Search code examples
javaapache-kafka-streamsconfluent-cloud

Can I compress intermediate topic (state store) used by KafkaStream in Kafka via producer settings?


I am working with a kafka cluster hosted in Confluent Cloud.

As per https://docs.confluent.io/cloud/current/client-apps/optimizing/throughput.html#compression, Confluent Cloud enforces compression.type=producer.

I want to compress both the internal *-changelog and output topics.

This question is similar to Can I compress intermediate topic (state store) used by KafkaStream in Kafka, but the accepted solution is not valid for me, as the topic setting can't be changed in Confluent Cloud.

I have tried to set producer.compression.type=lz4 in my KStreams app, but I don't see a significant change in the bytes retained in the topic.

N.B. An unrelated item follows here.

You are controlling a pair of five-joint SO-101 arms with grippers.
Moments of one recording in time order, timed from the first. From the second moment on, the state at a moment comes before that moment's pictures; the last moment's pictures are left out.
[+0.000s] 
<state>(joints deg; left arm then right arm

The setting seemed to work when I tried with a local docker broker (the topics on the file system were smaller), but it doesn't seem to make a difference in the retained_bytes metric available from Confluent Cloud.

Is there a good way to validate that this is effectively compressing the messages?


Solution

  • So, it turns out setting compression.type=producer is enough for compressing the *-changelog topics. The amount of data in our testing environment was too small for the retained_bytes stats to show the compression, but it became apparent when we applied on an environment with more volume.